Как-то раз, когда Бронников сидел у нее в кабинете, позвонила подруга. Кое-что он узнал из их необязательной болтовни, кое-что потом, сопоставив, умозаключил. Выходило, Теремкова была родом отсюда, из Монастырева, но вышла замуж в поселок Газовик (ездила оттуда рабочим поездом), родила дочь, муж завербовался на какие-то нефтепромыслы и пропал, алименты не приходили, по этой причине и в отчий дом она не могла вернуться: отец очень злился, что должен растить кого-то бесплатно.
В общем, в силу множества мелких причин Теремкова оказалась ему симпатичней прочих: мало-помалу он стал даже позволять себе высовываться из той дряблой, безжизненной шкуры тихого, безвольного, с погасшими глазами, почти бессмысленного существа (то есть, говоря врачебным языком, в психическом отношении совершенно здорового), которую научился мгновенно напяливать при первых признаках опасности.
Узрев Бронникова без маскировки, Анна Николаевна не бросалась его лечить (страшно представить, как отреагировала бы Грудень!), не уличала в опасном рецидиве болезни; как-то раз он даже рискнул сказать, что ему жаль видеть Анну Николаевну на столь неподходящем для нее посту.
«Это почему же?» — «Вам тяжело, наверное, — сказал он. — Вы человек мягкий, совестливый.

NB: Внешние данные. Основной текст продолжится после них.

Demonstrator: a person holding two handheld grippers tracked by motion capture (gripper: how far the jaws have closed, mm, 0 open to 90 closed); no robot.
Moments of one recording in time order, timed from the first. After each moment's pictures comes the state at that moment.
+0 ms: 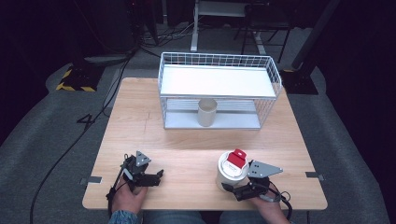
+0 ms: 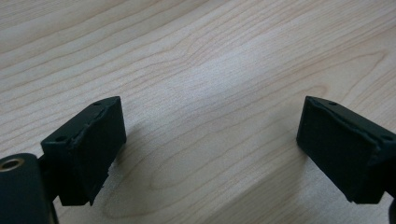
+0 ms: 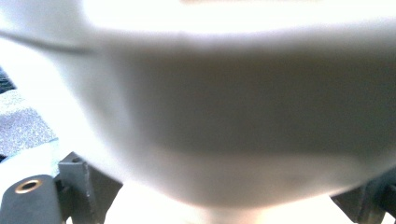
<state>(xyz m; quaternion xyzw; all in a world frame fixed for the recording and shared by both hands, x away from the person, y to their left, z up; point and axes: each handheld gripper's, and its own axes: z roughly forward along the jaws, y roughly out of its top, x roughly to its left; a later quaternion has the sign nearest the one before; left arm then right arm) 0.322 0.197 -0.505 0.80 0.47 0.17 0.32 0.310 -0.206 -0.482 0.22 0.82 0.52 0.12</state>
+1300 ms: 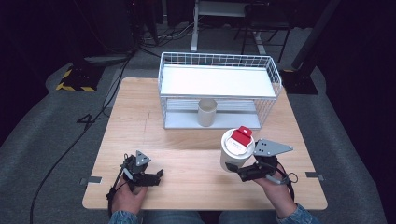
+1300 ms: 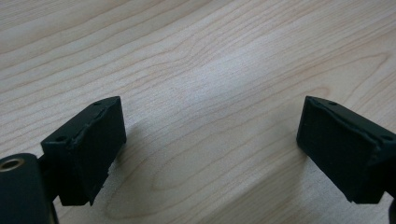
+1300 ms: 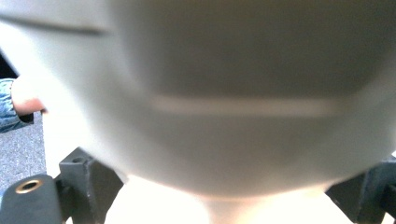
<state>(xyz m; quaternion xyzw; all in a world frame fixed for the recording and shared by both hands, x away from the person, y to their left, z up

Совесть вам толкует одно…» — «Что, например?» — «Ну, например, чтобы вы закричали: да ведь Бронников здоров! зачем же мы его калечим?! мы же врачи, а не убийцы! А вести себя вам приходится, как велит служебный долг…» Она вздохнула: «То есть в наличии совести вы мне все-таки не отказываете?» — «Не отказываю, — подтвердил Бронников. — Совесть у вас есть». (Хотел еще брякнуть: «Только вы, к сожалению, ею не пользуетесь», да, слава богу, вовремя прикусил язык.)

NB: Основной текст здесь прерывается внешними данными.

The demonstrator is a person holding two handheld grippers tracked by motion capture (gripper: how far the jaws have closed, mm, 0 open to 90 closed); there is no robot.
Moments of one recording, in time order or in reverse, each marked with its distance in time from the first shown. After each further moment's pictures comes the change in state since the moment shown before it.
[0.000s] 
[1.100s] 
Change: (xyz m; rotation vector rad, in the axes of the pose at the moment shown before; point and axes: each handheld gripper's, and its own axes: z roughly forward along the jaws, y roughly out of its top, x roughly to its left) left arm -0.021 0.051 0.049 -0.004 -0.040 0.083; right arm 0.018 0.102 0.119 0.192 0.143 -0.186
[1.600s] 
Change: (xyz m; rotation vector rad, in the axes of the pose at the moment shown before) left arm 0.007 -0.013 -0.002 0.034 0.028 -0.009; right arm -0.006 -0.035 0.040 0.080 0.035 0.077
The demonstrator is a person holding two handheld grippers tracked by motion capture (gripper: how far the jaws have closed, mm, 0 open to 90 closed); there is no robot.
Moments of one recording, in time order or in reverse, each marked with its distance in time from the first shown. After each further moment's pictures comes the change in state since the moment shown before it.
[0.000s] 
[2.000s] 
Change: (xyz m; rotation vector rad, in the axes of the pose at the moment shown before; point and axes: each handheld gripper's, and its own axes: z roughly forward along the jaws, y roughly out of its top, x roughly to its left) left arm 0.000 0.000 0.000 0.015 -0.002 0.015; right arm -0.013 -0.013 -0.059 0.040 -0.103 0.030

Сейчас Теремкова сощурилась, рассматривая его.
— В молчанку будем играть?
— Что?
— Оглохли? Я спрашиваю: как себя чувствуете?
Бронников глубоко задумался.
— Да что с вами?! Вы слышите?
— Слышу.
— Почему не отвечаете?
Он пожал плечами.
— Анна Николаевна, сколько раз мы с вами об этом говорили…
— Неважно. Отвечайте.
— А как я себя должен чувствовать?
— Ну что вы в самом деле! Плохо — скажите «плохо»! Хорошо — скажите «хорошо»! Я должна записывать объективные показания.
Бронников хмыкнул.
— Скажу «плохо» — значит, сам себя считаю больным… скажу «хорошо» — так я и вовсе сумасшедший.
— Почему сумасшедший?
— Потому что только сумасшедший может себя здесь хорошо чувствовать.
— Вот как…
Бронников внимательно посмотрел ей в глаза. Теремкова откинулась на спинку кресла, поднесла руки к волосам, поправляя прическу.

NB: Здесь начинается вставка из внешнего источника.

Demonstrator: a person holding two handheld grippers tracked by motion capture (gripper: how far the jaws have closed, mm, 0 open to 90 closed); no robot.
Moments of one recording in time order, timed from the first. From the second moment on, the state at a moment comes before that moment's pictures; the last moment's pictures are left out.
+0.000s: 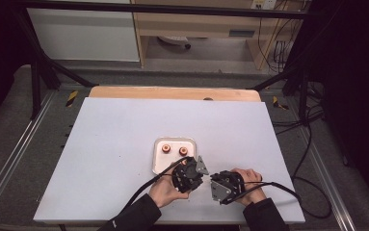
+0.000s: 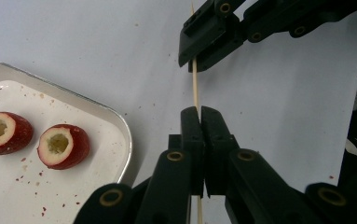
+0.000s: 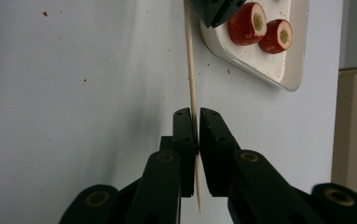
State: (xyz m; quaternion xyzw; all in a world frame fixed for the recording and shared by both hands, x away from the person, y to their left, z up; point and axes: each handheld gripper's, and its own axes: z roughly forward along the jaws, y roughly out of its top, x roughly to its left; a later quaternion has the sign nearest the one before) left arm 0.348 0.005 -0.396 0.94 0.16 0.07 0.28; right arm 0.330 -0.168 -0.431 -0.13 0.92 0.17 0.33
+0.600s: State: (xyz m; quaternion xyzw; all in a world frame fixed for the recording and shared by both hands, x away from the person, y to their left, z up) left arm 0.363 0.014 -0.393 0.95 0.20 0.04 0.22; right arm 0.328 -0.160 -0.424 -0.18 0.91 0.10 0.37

— То есть опять себе глупостей навыдумывали? Ну хоть расскажите тогда, каких.
Бронников покусал губу.
Прихорашивается. Даже малость кокетничает. Не тот сегодня у нее стих… не душевный. Голос холодный. «Расскажите тогда». Как будто сама не знает. Знает: не только лечит больных, но и калечит здоровых. Или, во всяком случае, ее руками это делается. Да только самой себе признаться боится… Володя Семаков закричал в кинотеатре, когда на экране появился Сталин и в зале раздались аплодисменты: «Кому вы хлопаете, мерзавцы?! Палачу!» Теперь она его исцеляет… не знает, за что? И Савушкина она ведет… тоже не в курсе, по какой причине упекли?.. В курсе, да только дочка растет, и манна с неба не сыплется, и деваться некуда… и за комнату платить, и за уголь.